In recent years, metallodrugs have emerged as captivating and promising compounds in the fields of cancer therapy and antimicrobial agents. While noble metals have shown remarkable biological activity, increasing interest lies in utilizing more abundant and cost-effective metals in medicinal chemistry. This is primarily due to their pivotal role in biological processes and their lower cost compared to precious metals. Among these, copper(II) complexes have emerged with promising applications in medicine. Notably, copper compounds bearing Schiff bases stand out as innovative metallodrugs. They exhibit intriguing cytotoxic properties against a wide range of cancer cell lines, while also demonstrating inhibitory effects on prevalent bacterial and fungal strains. Nevertheless, research into Cu(II) complexes with Schiff bases remains of paramount interest.
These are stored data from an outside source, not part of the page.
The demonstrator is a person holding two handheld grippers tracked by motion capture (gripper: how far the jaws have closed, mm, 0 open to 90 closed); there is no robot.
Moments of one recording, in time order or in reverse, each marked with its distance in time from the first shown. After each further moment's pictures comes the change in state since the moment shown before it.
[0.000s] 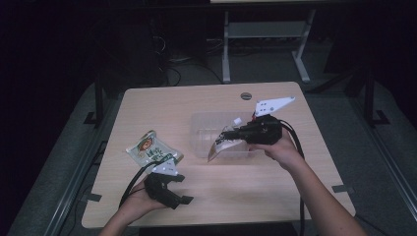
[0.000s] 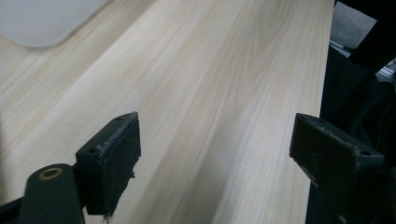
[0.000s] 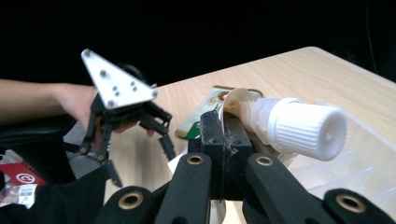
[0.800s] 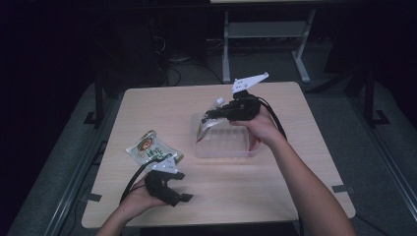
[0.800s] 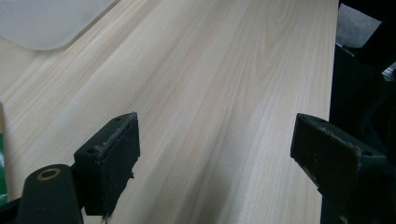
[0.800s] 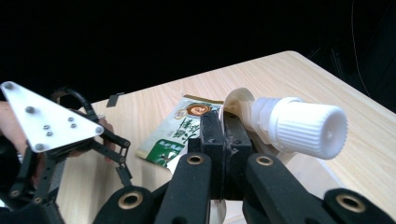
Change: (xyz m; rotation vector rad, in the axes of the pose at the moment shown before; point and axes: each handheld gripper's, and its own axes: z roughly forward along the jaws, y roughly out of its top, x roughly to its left) left arm 0.009 0.001 0.001 -0.017 -0.009 0.007; right arm -0.045 0.043 0.049 0.052 -0.040 -0.023
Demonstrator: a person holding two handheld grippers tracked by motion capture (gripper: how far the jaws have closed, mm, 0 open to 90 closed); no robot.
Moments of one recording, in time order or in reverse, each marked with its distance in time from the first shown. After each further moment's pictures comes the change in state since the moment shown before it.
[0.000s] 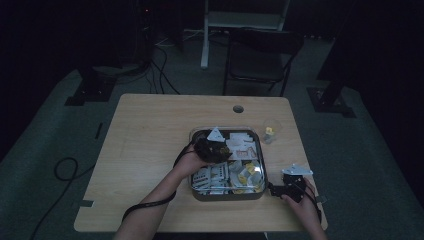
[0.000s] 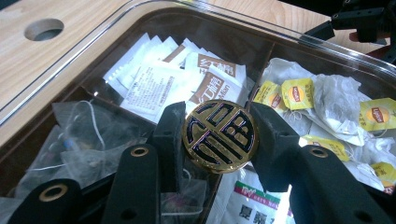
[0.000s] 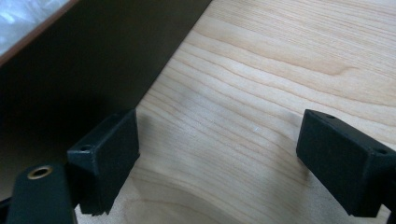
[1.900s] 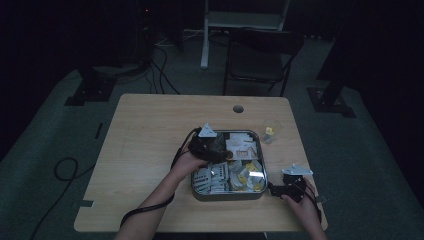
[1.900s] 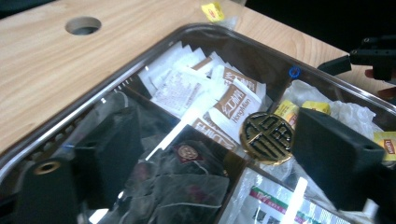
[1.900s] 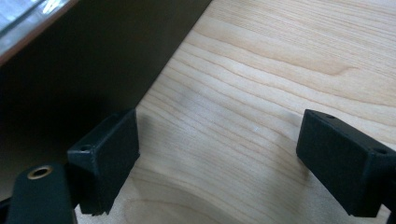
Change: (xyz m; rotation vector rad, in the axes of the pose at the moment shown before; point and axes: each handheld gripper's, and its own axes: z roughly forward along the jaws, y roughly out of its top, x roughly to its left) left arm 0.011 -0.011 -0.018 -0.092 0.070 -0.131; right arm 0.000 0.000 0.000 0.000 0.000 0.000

One strategic avenue to bolster their biological activity involves the introduction of fluorine groups into the ligands. This approach has demonstrated a significant augmentation in efficacy and selectivity, particularly in targeting cancer cells and microbial pathogens, because fluorine incorporation can improve metabolic stability and cellular uptake. This further reinforces the therapeutic potential of these metallodrugs. Thanks to these promising outcomes, research into the development of Cu(II) complexes with fluorinated Schiff bases is advancing significantly. This holds immense potential for progressing the field of medicinal chemistry, with the aim of addressing unmet clinical needs in both cancer therapy and antimicrobial treatment. This review comprehensively explores the latest advancements in Cu(II) complexes bearing fluorinated Schiff bases, encompassing diverse coordination modes. It delves into their scope and applications in cytotoxic evaluations, as well as their efficacy as antimicrobial and antifungal agents.